The whole listing is to be reproduced exactly as given.
※
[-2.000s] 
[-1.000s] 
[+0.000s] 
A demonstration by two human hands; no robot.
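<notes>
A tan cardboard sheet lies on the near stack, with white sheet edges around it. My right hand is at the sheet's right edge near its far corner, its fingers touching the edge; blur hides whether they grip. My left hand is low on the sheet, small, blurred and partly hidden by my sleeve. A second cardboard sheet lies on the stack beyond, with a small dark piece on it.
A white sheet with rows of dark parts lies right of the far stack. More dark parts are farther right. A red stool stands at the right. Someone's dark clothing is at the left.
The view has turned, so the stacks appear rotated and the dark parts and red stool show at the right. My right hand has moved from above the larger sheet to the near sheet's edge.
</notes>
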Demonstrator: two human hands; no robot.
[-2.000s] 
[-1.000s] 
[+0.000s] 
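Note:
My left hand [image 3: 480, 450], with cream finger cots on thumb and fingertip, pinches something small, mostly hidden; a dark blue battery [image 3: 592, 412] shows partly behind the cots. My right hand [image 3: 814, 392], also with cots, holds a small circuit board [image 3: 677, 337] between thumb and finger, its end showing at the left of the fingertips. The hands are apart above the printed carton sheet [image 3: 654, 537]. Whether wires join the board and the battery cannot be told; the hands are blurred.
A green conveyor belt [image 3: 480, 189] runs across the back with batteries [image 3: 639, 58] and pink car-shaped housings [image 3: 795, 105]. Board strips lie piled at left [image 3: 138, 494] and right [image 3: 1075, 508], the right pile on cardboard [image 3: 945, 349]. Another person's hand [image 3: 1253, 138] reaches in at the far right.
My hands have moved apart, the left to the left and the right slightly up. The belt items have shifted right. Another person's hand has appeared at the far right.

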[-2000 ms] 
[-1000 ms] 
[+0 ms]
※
● Response to the exercise:
[-2.000s] 
[-1.000s] 
[+0.000s] 
A demonstration by two human hands; no robot.
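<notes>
A tan cardboard sheet lies on the near stack, with white sheet edges around it. My right hand is at the sheet's right edge near its far corner, its fingers touching the edge; blur hides whether they grip. My left hand is low on the sheet, small, blurred and partly hidden by my sleeve. A second cardboard sheet lies on the stack beyond, with a small dark piece on it.
A white sheet with rows of dark parts lies right of the far stack. More dark parts are farther right. A red stool stands at the right. Someone's dark clothing is at the left.
The view has turned, so the stacks appear rotated and the dark parts and red stool show at the right. My right hand has moved from above the larger sheet to the near sheet's edge.
</notes>
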Demonstrator: two human hands; no robot.
[-2.000s] 
[-1.000s] 
[+0.000s] 
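Note:
My left hand [image 3: 480, 450], with cream finger cots on thumb and fingertip, pinches something small, mostly hidden; a dark blue battery [image 3: 592, 412] shows partly behind the cots. My right hand [image 3: 814, 392], also with cots, holds a small circuit board [image 3: 677, 337] between thumb and finger, its end showing at the left of the fingertips. The hands are apart above the printed carton sheet [image 3: 654, 537]. Whether wires join the board and the battery cannot be told; the hands are blurred.
A green conveyor belt [image 3: 480, 189] runs across the back with batteries [image 3: 639, 58] and pink car-shaped housings [image 3: 795, 105]. Board strips lie piled at left [image 3: 138, 494] and right [image 3: 1075, 508], the right pile on cardboard [image 3: 945, 349]. Another person's hand [image 3: 1253, 138] reaches in at the far right.
My hands have moved apart, the left to the left and the right slightly up. The belt items have shifted right. Another person's hand has appeared at the far right.
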
[-2000 ms] 
[-1000 ms] 
[+0 ms]

No more work remains in this exercise.